→ WHAT YOU HAVE TO DO
I need all the entries repeated exactly as written.
Segment Open
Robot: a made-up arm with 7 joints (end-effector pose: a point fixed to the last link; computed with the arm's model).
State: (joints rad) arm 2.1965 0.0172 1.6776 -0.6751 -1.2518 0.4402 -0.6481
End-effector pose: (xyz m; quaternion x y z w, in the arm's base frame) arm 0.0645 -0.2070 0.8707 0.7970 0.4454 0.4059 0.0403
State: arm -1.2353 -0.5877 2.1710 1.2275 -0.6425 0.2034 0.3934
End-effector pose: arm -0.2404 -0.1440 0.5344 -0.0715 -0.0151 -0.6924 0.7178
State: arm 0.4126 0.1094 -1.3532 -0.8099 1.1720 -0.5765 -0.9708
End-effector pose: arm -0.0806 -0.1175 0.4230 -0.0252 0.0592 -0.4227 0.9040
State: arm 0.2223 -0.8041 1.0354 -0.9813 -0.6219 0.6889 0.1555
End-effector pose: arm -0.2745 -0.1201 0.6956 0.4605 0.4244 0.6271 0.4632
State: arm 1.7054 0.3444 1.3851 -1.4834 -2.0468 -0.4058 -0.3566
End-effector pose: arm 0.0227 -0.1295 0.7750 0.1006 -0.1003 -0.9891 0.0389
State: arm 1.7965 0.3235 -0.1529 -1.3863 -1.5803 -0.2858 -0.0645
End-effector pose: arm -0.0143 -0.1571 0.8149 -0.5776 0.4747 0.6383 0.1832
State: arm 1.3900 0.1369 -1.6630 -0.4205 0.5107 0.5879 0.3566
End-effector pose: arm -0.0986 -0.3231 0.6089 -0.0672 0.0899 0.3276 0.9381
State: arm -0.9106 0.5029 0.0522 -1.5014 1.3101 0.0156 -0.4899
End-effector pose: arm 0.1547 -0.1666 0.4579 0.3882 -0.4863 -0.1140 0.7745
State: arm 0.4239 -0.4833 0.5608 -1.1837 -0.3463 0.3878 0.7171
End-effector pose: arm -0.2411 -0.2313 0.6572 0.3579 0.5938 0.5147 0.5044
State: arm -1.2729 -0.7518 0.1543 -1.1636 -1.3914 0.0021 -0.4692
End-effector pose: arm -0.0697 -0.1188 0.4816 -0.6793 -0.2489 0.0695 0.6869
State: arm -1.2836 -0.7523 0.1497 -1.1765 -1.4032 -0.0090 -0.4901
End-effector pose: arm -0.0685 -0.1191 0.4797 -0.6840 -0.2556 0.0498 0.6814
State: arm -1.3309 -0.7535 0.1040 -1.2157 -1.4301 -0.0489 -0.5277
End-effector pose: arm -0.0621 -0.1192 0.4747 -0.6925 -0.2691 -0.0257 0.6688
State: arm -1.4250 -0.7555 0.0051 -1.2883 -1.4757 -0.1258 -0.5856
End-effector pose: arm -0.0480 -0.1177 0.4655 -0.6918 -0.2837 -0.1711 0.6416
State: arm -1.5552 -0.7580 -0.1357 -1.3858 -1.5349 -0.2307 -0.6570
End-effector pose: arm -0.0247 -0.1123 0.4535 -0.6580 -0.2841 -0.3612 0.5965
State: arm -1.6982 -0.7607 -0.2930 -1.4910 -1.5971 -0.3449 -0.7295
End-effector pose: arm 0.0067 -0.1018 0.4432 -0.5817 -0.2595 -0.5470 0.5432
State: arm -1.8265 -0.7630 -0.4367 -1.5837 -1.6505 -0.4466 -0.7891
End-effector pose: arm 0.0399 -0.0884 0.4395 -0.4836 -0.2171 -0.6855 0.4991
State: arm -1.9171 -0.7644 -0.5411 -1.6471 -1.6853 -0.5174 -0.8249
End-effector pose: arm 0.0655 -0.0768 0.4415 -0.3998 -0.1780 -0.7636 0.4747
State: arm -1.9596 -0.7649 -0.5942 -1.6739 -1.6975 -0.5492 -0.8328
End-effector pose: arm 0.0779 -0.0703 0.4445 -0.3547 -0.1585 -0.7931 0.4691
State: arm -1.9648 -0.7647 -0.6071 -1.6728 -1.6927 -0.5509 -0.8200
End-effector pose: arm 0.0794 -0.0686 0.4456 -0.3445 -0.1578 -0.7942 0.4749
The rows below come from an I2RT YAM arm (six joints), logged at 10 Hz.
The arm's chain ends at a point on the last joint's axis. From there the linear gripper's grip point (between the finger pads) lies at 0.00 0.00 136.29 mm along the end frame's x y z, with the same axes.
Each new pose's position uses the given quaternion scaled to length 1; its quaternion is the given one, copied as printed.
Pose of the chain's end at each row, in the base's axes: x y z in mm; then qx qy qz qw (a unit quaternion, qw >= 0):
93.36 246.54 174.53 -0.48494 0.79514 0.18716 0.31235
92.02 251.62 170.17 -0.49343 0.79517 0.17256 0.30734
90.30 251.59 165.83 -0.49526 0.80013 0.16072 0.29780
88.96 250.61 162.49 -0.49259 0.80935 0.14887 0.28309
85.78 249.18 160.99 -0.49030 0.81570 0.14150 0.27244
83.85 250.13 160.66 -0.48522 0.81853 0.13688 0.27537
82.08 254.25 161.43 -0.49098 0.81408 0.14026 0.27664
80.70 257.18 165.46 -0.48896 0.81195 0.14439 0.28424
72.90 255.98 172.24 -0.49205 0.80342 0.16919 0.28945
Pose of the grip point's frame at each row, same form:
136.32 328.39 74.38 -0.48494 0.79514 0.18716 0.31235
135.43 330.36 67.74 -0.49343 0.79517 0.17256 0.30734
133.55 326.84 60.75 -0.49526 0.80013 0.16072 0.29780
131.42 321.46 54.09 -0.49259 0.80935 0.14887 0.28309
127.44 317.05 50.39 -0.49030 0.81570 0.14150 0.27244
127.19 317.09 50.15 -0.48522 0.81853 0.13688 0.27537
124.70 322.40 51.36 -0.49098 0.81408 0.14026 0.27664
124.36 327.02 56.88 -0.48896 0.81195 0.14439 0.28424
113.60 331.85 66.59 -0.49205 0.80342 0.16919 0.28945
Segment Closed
→ RESPONSE TO THE EXERCISE
Robot: a made-up arm with 7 joints (end-effector pose: a point fixed to the last link; computed with the arm's model).
State: (joints rad) arm 2.1965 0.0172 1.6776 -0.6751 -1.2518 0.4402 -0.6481
End-effector pose: (xyz m; quaternion x y z w, in the arm's base frame) arm 0.0645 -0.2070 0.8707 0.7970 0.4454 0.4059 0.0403
State: arm -1.2353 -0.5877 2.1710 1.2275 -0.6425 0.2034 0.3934
End-effector pose: arm -0.2404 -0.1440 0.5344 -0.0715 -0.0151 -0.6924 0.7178
State: arm 0.4126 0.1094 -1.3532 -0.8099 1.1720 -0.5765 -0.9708
End-effector pose: arm -0.0806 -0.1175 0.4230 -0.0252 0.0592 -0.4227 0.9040
State: arm 0.2223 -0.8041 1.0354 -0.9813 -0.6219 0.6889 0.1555
End-effector pose: arm -0.2745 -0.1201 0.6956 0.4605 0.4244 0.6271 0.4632
State: arm 1.7054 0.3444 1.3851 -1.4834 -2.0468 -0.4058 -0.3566
End-effector pose: arm 0.0227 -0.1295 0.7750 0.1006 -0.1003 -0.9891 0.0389
State: arm 1.7965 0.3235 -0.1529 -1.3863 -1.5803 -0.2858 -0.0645
End-effector pose: arm -0.0143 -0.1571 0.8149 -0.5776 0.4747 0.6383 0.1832
State: arm 1.3900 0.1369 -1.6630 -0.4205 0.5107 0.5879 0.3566
End-effector pose: arm -0.0986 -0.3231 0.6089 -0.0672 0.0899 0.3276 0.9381
State: arm -0.9106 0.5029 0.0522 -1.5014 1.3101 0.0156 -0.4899
End-effector pose: arm 0.1547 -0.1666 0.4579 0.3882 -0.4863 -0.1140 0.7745
State: arm 0.4239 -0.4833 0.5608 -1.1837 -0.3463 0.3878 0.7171
End-effector pose: arm -0.2411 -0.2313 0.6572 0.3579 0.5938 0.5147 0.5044
State: arm -1.2729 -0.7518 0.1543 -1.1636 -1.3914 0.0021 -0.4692
End-effector pose: arm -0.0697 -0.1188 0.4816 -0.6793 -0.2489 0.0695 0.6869
State: arm -1.2836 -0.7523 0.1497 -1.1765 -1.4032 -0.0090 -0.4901
End-effector pose: arm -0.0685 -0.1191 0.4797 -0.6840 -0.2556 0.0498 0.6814
State: arm -1.3309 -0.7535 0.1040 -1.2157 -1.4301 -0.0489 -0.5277
End-effector pose: arm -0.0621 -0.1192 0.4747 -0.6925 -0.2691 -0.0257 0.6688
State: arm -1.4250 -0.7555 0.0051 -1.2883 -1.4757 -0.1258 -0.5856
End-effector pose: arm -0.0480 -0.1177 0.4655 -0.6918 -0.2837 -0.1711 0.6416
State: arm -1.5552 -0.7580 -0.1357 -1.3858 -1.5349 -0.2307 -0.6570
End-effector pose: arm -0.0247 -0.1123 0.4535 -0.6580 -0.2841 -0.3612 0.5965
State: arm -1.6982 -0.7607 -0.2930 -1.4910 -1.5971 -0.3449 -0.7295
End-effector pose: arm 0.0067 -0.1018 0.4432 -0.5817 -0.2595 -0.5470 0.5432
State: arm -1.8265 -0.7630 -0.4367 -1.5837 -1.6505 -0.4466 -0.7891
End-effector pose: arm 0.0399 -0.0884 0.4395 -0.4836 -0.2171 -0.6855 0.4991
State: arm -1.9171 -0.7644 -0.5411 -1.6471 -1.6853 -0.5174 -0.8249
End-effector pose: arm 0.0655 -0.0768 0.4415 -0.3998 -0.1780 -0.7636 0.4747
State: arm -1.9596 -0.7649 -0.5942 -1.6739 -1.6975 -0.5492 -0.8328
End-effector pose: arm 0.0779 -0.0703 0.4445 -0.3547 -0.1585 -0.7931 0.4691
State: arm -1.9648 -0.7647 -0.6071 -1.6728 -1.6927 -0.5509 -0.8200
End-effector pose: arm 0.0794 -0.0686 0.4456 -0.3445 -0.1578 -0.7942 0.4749
The rows below come from an I2RT YAM arm (six joints), logged at 10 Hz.
The arm's chain ends at a point on the last joint's axis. From there the linear gripper's grip point (between the finger pads) lies at 0.00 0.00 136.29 mm along the end frame's x y z, with the same axes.
Each new pose's position uses the given quaternion scaled to length 1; its quaternion is the given one, copied as printed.
Pose of the chain's end at each row, in the base's axes: x y z in mm; then qx qy qz qw (a unit quaternion, qw >= 0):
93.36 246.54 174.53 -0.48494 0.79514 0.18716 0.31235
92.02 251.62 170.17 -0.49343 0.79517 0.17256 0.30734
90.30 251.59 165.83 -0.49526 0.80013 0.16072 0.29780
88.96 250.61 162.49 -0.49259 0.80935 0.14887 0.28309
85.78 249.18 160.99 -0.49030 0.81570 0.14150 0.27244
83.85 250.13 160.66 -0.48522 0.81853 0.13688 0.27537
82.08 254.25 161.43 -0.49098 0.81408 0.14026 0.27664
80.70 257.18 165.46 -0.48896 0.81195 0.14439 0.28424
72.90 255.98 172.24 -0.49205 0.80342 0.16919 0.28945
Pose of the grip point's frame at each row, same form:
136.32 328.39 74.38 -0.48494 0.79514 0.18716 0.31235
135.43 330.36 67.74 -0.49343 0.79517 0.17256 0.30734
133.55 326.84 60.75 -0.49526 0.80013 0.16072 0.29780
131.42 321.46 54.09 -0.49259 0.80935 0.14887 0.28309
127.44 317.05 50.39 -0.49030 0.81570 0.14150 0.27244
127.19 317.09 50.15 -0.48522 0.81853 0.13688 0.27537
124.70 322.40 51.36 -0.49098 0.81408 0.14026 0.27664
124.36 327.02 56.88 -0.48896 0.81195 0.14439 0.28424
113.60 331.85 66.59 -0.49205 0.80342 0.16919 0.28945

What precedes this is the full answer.